I hesitate a little now because, as it stands, the homestead principle (wiki) - that ownership of unowned land is properly initiated by working that land - is probably the best and most honest way ever of initiating ownership of something previously unowned. Yet this is only because all the other ways are crimes against humanity. Proudhon had a point when he said that "property is theft". Whoever first owned or enclosed a piece of land arbitrarily restricted the right - the liberty - of others to walk across it and use it.

Yet property rights are vital to our prosperity. Societies that don't respect property are dirt-poor. Counter-intuitively, failing to recognise property rights doesn't enrich the poor at the expense of the rich. It enriches only gangsters and warlords at the expense of everybody else.

So doesn't this mean that we need a kind of founding principle of property, and that the homestead principle is good because it is the best of these? No. Property is justified by its consequences, not by some fiction. Unfortunately there is a breed of libertarian that cannot admit that western governments ever legislate in the common good, even by accident, and therefore cannot give credit where it is due.

And it is worth adding that the homestead principle is a lot more useless than it appears. If there were a lot of unoccupied land lying around, it would have some value, but there isn't. And more to the point there wasn't during the spiritual home of the libertarian: the settlement of the American West. The previous occupants were being killed. We are told the "indians" didn't deserve the land because they had no concept of property, or something. No it doesn't make sense.

But where it gets ugly is when this "principle", this triumph of dogma over real life consequences for people, is used to justify an absolutist and all-encompassing view of property that would crush individual liberty. How so? Whenever there is a conflict between your freedom and mine, the libertarian will say "whose property is it?" So every public space must be privatised, so that the owner may make the rules. If we are in conflict over some abstract thing that is not property then that thing must become property, so that disputes over it may be resolved. Every homesteader is a tyrant in their own domain and an abject slave in any other. It could work, I suppose, if we were never to deal with other human beings.

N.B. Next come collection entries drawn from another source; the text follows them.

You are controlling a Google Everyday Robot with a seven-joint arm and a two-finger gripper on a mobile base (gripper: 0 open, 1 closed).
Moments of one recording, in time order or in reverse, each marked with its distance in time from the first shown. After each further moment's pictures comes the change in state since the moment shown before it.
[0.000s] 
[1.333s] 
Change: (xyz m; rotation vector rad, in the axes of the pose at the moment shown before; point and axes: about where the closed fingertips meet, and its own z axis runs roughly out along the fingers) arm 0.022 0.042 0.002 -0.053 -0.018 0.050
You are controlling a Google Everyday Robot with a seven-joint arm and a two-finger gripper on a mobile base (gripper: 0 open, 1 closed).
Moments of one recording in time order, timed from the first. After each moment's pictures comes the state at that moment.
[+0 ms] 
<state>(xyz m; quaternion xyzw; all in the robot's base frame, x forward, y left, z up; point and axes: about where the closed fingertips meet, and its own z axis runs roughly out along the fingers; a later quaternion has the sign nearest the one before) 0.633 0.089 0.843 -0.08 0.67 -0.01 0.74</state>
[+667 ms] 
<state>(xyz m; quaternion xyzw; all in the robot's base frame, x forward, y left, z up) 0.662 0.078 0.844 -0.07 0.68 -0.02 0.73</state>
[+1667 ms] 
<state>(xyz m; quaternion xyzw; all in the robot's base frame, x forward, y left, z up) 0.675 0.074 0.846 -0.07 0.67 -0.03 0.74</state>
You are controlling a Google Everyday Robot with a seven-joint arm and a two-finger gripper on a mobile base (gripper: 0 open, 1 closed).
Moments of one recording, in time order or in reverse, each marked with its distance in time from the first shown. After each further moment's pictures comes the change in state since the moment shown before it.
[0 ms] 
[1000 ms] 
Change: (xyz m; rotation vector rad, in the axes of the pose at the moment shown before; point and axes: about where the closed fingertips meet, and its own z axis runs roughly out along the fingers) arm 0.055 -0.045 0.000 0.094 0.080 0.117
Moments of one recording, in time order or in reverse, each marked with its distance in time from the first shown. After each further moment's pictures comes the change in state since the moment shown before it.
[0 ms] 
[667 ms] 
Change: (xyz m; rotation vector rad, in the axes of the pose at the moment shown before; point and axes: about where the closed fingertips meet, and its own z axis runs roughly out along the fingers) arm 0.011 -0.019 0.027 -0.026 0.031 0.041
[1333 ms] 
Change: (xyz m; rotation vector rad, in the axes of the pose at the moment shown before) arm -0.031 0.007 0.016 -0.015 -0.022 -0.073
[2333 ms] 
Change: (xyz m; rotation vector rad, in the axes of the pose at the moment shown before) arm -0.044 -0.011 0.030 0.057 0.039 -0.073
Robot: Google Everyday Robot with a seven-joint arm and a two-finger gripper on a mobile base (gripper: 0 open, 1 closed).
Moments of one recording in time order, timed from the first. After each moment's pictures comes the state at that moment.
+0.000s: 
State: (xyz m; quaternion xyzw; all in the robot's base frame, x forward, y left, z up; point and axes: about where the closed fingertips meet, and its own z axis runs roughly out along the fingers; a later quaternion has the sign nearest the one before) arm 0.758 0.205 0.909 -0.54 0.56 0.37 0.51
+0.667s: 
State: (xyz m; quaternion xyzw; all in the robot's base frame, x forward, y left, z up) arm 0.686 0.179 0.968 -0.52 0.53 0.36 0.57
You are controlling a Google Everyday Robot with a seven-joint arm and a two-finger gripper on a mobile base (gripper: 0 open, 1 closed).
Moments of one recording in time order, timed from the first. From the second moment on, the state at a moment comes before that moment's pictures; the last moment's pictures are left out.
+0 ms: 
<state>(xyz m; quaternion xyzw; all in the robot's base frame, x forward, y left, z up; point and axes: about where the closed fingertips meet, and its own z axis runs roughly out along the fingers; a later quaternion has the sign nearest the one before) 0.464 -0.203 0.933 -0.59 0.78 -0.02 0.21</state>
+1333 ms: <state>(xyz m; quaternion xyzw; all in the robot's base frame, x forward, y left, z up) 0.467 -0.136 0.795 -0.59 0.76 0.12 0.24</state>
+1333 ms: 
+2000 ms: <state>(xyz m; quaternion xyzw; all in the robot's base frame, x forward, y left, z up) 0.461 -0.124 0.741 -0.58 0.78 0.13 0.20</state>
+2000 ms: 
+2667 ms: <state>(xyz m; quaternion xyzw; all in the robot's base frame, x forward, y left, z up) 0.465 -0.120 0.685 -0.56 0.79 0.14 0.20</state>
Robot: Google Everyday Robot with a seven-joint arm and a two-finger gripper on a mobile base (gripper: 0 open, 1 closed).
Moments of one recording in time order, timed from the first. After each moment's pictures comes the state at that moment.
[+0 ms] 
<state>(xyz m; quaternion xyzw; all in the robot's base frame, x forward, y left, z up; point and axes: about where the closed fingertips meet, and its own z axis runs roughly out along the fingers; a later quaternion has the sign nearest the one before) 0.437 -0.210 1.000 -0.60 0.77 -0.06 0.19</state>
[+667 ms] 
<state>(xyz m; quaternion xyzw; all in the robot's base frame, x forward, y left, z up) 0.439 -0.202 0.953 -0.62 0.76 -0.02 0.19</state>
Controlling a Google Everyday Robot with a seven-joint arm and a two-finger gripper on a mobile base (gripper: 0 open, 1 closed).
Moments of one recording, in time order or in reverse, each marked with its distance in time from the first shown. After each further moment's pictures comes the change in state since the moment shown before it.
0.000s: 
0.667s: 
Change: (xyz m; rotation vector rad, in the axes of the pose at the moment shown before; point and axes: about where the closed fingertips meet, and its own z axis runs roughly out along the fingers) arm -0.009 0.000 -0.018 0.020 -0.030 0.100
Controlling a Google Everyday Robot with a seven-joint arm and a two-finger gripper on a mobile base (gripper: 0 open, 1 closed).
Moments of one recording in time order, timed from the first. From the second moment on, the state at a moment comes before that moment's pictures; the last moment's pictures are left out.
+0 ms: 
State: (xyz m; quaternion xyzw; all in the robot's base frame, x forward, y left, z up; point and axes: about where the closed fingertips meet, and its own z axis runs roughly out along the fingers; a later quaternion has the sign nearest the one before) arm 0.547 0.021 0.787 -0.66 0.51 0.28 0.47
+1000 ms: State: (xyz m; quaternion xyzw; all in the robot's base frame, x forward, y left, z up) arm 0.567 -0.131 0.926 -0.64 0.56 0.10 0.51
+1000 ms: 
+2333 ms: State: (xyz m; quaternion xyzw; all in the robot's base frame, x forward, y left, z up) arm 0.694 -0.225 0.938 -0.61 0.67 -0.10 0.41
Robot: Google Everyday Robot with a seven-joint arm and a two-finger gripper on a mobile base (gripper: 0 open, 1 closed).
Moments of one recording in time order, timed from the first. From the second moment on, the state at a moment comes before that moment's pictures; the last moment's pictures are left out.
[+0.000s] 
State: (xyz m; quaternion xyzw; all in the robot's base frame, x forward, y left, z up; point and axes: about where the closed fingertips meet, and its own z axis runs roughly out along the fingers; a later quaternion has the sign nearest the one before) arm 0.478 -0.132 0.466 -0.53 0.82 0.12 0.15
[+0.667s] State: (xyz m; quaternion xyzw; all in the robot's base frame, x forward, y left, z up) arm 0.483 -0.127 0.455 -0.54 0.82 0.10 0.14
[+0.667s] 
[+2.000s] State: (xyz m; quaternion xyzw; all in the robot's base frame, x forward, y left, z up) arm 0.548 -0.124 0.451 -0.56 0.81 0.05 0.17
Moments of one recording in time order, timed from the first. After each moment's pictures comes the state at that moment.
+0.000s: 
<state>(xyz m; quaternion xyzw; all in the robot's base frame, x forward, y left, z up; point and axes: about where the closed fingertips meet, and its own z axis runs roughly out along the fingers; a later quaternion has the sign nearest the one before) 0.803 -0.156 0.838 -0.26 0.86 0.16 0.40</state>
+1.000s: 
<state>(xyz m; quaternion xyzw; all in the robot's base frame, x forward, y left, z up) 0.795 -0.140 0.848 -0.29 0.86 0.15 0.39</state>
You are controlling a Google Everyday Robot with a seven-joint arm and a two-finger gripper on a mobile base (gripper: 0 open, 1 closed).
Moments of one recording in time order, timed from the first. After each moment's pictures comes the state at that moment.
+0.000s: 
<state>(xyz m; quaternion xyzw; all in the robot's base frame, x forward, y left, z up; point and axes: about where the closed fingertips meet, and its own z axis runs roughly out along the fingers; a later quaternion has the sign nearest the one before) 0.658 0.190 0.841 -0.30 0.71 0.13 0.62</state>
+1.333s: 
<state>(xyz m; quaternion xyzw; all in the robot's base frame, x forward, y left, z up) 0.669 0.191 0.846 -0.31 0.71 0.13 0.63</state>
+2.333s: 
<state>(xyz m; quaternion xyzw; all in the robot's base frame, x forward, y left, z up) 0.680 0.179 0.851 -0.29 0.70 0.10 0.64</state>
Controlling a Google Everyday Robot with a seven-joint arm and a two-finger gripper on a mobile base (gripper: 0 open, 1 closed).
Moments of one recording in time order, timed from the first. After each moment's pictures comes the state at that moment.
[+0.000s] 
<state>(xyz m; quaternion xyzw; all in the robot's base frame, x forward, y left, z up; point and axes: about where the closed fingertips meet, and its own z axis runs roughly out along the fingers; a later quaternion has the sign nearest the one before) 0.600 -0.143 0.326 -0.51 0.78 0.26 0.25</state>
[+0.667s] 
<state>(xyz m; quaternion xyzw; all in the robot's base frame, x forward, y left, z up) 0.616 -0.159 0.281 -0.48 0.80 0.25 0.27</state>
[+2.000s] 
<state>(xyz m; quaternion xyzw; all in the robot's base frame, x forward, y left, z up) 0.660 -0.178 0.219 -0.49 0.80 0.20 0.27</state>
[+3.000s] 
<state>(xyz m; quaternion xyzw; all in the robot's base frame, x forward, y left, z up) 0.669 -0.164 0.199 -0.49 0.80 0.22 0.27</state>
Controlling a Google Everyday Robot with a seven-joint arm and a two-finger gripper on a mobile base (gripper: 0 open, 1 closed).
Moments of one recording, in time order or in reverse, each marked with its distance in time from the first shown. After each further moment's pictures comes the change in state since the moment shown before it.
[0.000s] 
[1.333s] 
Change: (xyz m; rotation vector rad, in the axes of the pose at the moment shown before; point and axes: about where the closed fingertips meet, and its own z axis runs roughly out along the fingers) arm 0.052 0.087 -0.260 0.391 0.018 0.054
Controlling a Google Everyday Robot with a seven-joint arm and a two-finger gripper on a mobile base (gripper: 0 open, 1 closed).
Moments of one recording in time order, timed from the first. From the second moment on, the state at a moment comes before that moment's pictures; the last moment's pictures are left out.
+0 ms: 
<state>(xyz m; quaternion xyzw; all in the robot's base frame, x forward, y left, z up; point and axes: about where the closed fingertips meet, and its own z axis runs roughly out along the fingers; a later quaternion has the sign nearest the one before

And let's not forget that while homesteading may be a pragmatic initiation of property claims, it certainly isn't a fair one. Those at the front of the queue get land and those at the back don't. The landless classes would be subject to the arbitrary rules of others wherever they go, because everywhere belongs to somebody else. Libertarians argue that prudent entrepreneurs would be benevolent on their land to attract labour; landlords, to attract tenants, etc, but this is wishful thinking.

It is quite breathtaking that anybody dares call this doctrine libertarian. It is an assault on the rights and freedoms of workers, tenants and anybody who spends time on land they don't own. This is in the name of property, justified by the homestead principle, justified by self-ownership. Yes you read that right. Self-ownership is used to justify virtual slavery.

Back in the real world, where landlords and employers don't always feel the need to be benevolent, property rights are more limited - they are balanced against human rights. But this is not a scandal: property, remember, is a useful invented concept. But it is something we rightly legislate to protect because to do so serves the common good. Ditto human rights, the natural environment, voting, and most other things that libertarians scoff at. Counting a grotesque of one as a trump card over the others is just irrational.